* _TASK DESCRIPTION_
Repeat the data in full. Drop every picture.

* _DATA EXTRACT_
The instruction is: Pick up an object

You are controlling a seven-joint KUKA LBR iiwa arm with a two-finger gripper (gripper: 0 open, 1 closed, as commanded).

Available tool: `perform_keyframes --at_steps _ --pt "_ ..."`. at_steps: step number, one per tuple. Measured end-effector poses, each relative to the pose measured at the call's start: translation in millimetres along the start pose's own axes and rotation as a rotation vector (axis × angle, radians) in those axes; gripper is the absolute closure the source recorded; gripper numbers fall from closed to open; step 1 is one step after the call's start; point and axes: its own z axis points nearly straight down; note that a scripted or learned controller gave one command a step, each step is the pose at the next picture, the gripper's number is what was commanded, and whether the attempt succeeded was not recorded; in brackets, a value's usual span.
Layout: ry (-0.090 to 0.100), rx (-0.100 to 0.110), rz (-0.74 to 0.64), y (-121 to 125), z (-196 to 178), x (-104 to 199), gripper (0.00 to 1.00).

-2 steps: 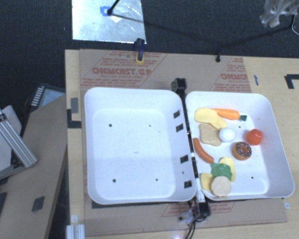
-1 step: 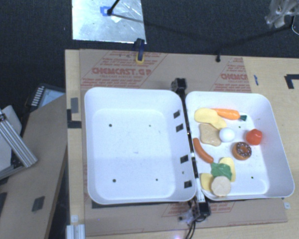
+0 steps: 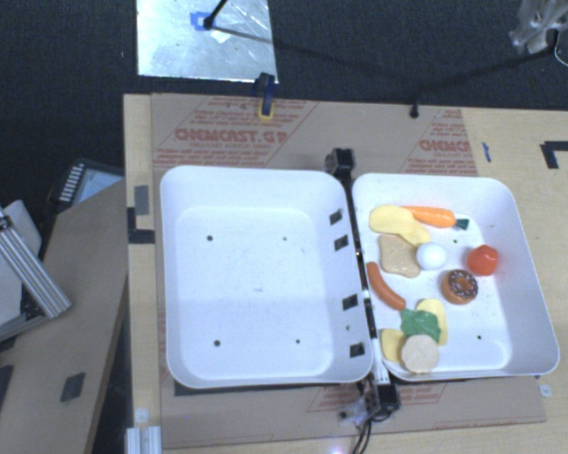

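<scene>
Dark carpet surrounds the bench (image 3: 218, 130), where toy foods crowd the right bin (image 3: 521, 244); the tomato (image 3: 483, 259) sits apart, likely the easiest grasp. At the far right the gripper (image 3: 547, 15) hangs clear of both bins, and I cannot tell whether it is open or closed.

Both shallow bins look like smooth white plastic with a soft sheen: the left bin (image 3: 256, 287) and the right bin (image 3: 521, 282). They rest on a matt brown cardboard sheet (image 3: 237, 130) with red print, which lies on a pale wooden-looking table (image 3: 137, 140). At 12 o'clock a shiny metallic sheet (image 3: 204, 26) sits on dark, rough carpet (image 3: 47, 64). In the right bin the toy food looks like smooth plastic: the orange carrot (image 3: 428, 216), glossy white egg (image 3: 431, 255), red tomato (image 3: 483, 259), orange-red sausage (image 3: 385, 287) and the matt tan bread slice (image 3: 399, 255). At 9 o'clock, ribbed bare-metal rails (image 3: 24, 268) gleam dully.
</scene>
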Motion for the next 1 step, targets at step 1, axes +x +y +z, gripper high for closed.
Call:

* _TASK RESPONSE_
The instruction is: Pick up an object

You are controlling a seven-joint KUKA LBR iiwa arm with a two-finger gripper (gripper: 0 open, 1 closed, as commanded).

Available tool: `perform_keyframes --at_steps _ --pt "_ ..."`. at_steps: step number, one per tuple. Measured end-effector poses, each relative to the pose measured at the call's start: translation in millimetres along the start pose's own axes and rotation as a rotation vector (axis × angle, radians) in those axes; gripper is the absolute closure the source recorded; gripper numbers fall from closed to open; step 1 is one step after the call's start; point and axes: its own z axis points nearly straight down; note that a scripted or learned controller gave one command a step, each step is the pose at the next picture, the gripper's number is what was commanded, and whether the attempt succeeded was not recorded; in brackets, a value's usual span.
Layout: ry (-0.090 to 0.100), rx (-0.100 to 0.110), rz (-0.74 to 0.64), y (-121 to 125), z (-196 to 178), x (-104 to 199), gripper (0.00 to 1.00).

-2 steps: 
-1 step: 
+0 steps: 

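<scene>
Dark carpet surrounds the bench (image 3: 218, 130), where toy foods crowd the right bin (image 3: 521, 244); the tomato (image 3: 483, 259) sits apart, likely the easiest grasp. At the far right the gripper (image 3: 547, 15) hangs clear of both bins, and I cannot tell whether it is open or closed.

Both shallow bins look like smooth white plastic with a soft sheen: the left bin (image 3: 256, 287) and the right bin (image 3: 521, 282). They rest on a matt brown cardboard sheet (image 3: 237, 130) with red print, which lies on a pale wooden-looking table (image 3: 137, 140). At 12 o'clock a shiny metallic sheet (image 3: 204, 26) sits on dark, rough carpet (image 3: 47, 64). In the right bin the toy food looks like smooth plastic: the orange carrot (image 3: 428, 216), glossy white egg (image 3: 431, 255), red tomato (image 3: 483, 259), orange-red sausage (image 3: 385, 287) and the matt tan bread slice (image 3: 399, 255). At 9 o'clock, ribbed bare-metal rails (image 3: 24, 268) gleam dully.
</scene>
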Motion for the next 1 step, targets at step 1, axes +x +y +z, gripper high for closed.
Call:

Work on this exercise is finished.